TO DO -
Could you reproduce all of the entries below without a single change?
[[ DATA SUPPLIED open ]]
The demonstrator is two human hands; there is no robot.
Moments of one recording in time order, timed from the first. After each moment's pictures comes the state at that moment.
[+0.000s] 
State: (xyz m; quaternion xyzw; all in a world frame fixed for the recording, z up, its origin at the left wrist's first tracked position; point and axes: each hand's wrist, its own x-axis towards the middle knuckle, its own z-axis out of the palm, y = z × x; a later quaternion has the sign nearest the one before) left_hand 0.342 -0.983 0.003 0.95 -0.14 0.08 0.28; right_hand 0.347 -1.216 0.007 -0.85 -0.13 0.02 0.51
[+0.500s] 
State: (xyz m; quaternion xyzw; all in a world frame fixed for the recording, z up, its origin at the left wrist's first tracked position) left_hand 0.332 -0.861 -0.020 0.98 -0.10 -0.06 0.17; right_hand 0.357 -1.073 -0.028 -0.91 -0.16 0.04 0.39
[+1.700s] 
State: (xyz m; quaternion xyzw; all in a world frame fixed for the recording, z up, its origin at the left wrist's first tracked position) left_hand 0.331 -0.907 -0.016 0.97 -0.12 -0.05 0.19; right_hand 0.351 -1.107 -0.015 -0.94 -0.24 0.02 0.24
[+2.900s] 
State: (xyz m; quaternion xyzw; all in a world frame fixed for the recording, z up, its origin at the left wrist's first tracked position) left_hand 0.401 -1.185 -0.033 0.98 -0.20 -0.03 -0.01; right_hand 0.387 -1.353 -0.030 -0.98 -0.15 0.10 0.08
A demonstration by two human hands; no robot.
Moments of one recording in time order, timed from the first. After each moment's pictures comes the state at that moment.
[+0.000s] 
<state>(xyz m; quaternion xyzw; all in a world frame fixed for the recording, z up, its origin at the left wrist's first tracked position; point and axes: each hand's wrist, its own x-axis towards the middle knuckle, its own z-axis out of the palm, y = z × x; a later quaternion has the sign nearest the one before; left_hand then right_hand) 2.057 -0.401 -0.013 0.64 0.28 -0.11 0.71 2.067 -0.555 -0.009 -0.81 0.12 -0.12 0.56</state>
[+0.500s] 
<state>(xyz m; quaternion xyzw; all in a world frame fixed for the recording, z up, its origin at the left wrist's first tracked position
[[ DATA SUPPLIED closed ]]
RESPONSE TO THE TASK -
The demonstrator is two human hands; there is no robot.
Moments of one recording in time order, timed from the first. After each moment's pictures comes the state at that moment.
[+0.000s] 
State: (xyz m; quaternion xyzw; all in a world frame fixed for the recording, z up, its origin at the left wrist's first tracked position; point and axes: each hand's wrist, its own x-axis towards the middle knuckle, its own z-axis out of the palm, y = z × x; a later quaternion has the sign nearest the one before) left_hand 0.342 -0.983 0.003 0.95 -0.14 0.08 0.28; right_hand 0.347 -1.216 0.007 -0.85 -0.13 0.02 0.51
[+0.500s] 
State: (xyz m; quaternion xyzw; all in a world frame fixed for the recording, z up, its origin at the left wrist's first tracked position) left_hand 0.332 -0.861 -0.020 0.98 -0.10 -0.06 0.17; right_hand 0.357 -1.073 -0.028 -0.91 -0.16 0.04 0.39
[+1.700s] 
State: (xyz m; quaternion xyzw; all in a world frame fixed for the recording, z up, its origin at the left wrist's first tracked position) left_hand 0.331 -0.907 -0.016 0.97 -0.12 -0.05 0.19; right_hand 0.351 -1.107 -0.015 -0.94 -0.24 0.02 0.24
[+2.900s] 
State: (xyz m; quaternion xyzw; all in a world frame fixed for the recording, z up, its origin at the left wrist's first tracked position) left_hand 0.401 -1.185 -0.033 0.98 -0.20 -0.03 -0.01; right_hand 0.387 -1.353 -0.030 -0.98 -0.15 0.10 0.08
A demonstration by two human hands; no robot.
Moments of one recording in time order, timed from the first. After each moment's pictures comes the state at that moment.
[+0.000s] 
<state>(xyz m; quaternion xyzw; all in a world frame fixed for the recording, z up, its origin at the left wrist's first tracked position; point and axes: each hand's wrist, its own x-axis towards the middle knuckle, its own z-axis out of the palm, y = z × x; a later quaternion has the sign nearest the one before; left_hand then right_hand) 2.057 -0.401 -0.013 0.64 0.28 -0.11 0.71 2.067 -0.555 -0.009 -0.81 0.12 -0.12 0.56</state>
[+0.500s] 
<state>(xyz m; quaternion xyzw; all in a world frame fixed for the recording, z up, its origin at the left wrist's first tracked position

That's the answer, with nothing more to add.